# Required work
Omit the pictures and reproduce the rest of the listing exactly.

# Data to examine
════════════════════
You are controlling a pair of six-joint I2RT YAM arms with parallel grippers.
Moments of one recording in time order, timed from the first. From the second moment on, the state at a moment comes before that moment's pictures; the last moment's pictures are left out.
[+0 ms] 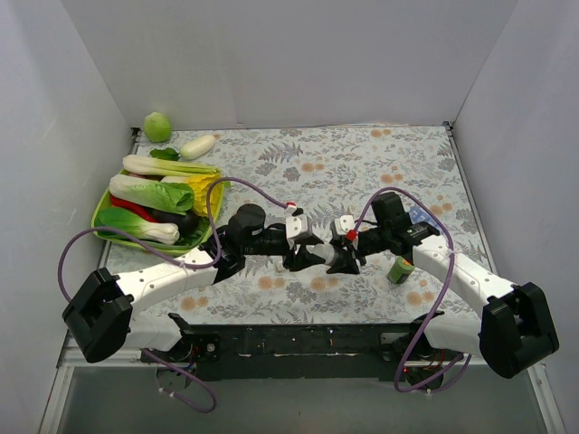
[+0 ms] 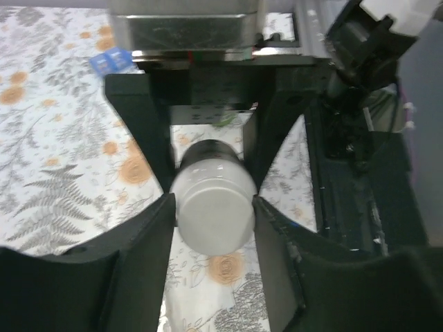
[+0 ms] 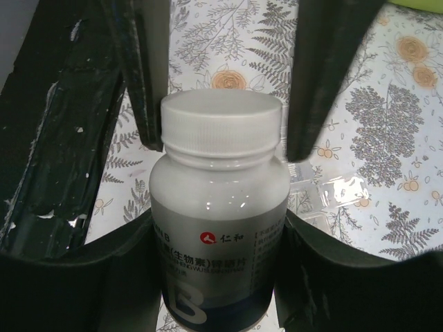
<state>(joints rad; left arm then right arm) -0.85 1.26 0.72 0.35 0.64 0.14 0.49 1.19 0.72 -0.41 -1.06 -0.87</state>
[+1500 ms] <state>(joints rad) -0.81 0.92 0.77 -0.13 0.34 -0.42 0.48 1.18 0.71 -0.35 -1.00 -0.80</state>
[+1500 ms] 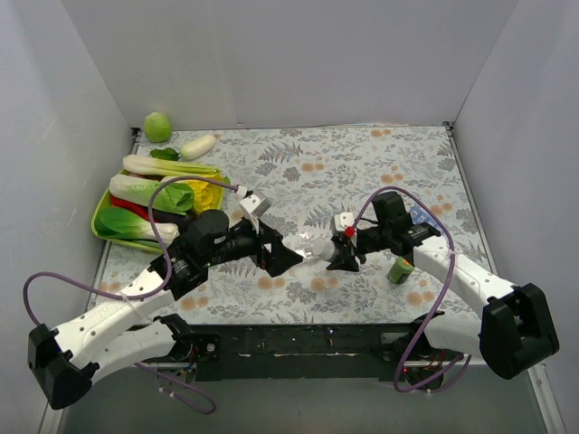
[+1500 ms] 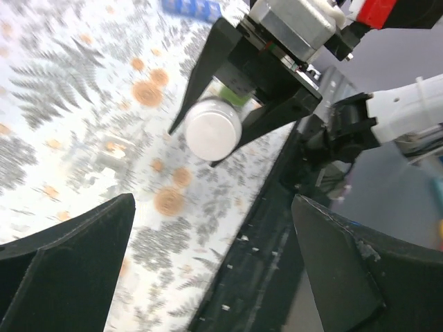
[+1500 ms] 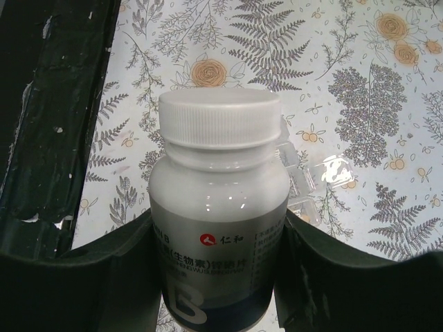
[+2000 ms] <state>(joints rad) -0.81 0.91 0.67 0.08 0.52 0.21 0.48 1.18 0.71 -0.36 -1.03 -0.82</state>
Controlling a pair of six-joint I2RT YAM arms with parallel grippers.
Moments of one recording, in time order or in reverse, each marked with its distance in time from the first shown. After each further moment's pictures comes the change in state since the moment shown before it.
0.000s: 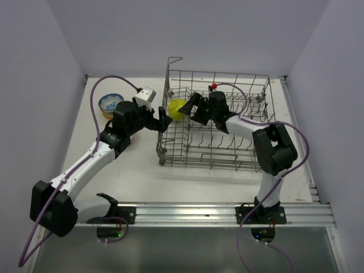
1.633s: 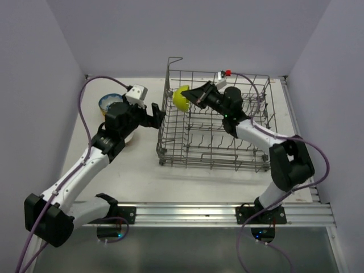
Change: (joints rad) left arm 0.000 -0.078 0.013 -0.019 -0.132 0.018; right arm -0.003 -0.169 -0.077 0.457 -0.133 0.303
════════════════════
# Exercise output
You are controlling a pair of six-joint I2RT YAM arms with parallel grippers.
Moments of one recording in time order, timed from the first. From the second moment on, the state at a moment comes before that moment's pictures; the last moment's pictures are left out.
[+0 ms] 
[+0 ms] 
[+0 ms] 
<state>(joints rad; left arm then right arm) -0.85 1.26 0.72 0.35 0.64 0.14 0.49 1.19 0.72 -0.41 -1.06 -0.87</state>
[+1500 ms] <state>(joints rad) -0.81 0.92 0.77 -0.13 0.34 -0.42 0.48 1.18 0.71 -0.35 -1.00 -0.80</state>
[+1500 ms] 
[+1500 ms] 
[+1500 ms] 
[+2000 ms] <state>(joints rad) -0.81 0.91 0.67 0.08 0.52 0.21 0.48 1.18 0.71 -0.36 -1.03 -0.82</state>
Controlling a pair of six-joint I2RT YAM arms with parallel grippers.
Moments of one recording, in time order or in reverse, each marked with its distance in time from the first shown. After each further moment's pictures comes the change in state since the moment shown before it.
0.000s: 
1.633s: 
Change: (joints rad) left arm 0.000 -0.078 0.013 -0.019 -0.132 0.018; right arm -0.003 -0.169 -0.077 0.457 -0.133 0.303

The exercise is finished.